When Obama's State Department declared Venezuela's recent referendum to remove presidential term limits (and so allow Chávez to stand for re-election) an internal matter "consistent with democratic principles," it was attacked by the Houston Chronicle, which is owned-- you guessed it--by the Hearst Corporation. More criticism followed, sending administration officials "scrambling," according to the Wall Street Journal, "to assert that the Obama administration hasn't softened US policy toward Venezuela."
Since the ongoing demonization of Chávez carries absolutely no domestic costs and its easing plenty of potential debits, Obama might be forced to keep up some version of the Bush administration's hard line, perhaps providing the president cover to moderate rhetoric, if not policy, in real danger spots where far more is at stake--as in the Middle East.
...And Ends in Texas
Immigration is one area where Obama might have some room to maneuver, but he would have to overcome the Glenn-Beck wing of the Republican Party. Ordering Immigration and Customs Enforcement agents to stop hunting undocumented Latin American workers (as the presidents of Mexico and Central America have demanded) and opening a real path to citizenship would go a long way toward improving relations with southern neighbors. It would also guarantee the loyalty of the Latino vote in 2012 and, by creating millions of new voters, perhaps even pull Texas closer to swing-state status.
Returning to the Scene of the Crime
Ultimately, however, Obama's vision will be limited by the smallness of the imaginations of the counselors he has surrounded himself with. There are neither Gruenings nor even Hulls in that crowd.
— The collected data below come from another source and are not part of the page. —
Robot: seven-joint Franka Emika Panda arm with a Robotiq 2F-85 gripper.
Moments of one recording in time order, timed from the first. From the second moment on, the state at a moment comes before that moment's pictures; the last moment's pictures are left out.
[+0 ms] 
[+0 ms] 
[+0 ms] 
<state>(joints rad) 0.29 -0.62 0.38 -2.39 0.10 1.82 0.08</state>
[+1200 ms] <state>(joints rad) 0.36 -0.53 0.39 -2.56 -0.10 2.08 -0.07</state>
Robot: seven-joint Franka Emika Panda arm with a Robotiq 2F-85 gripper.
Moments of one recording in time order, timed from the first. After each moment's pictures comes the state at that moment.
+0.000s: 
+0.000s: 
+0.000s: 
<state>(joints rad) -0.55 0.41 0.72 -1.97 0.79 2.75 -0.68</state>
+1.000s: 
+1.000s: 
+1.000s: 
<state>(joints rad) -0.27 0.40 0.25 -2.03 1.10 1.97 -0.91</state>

He has kept on George W. Bush's Assistant Secretary of State for Latin America Thomas Shannon and has picked Jeffrey Davidow to be his special advisor at the summit.
A career diplomat, Davidow's foreign service has been largely unremarkable, though his first posting was to Guatemala in the early 1970s when US-backed death squads were running wild, and was followed by an assignment as a junior political officer in Chile, where he observed the 1973 US-backed military coup that overthrew elected President Salvador Allende. Committed to the Clinton-era mantra of economic liberalization, these diplomats will never recommend the kind of game-changing ideas Gruening did.
Given that the global financial crisis will dominate this summit, Obama's appearance will be seen by some as a return to the scene of the crime. After all, it was in Chile that the now-discredited model of deregulated financial capitalism was first imposed. This occurred well before Presidents Reagan and Clinton adopted it in the United States.
As it then spread through most of the rest of Latin America, the results were absolutely disastrous. For two decades, economies stagnated, poverty deepened and inequality increased. To make matters worse, just as a new generation of leftists, taking measures to lessen poverty and reduce inequality, was recovering from that Washington-induced catastrophe, a reckless housing bubble burst in the United States, bringing down the global economy.
Latin Americans will want an accounting. As even Colombian President Alvaro Uribe, a close US ally, put it, "the whole world has financed the United States, and I believe that they have a reciprocal debt with the planet." Hugo Chávez couldn't have said it better.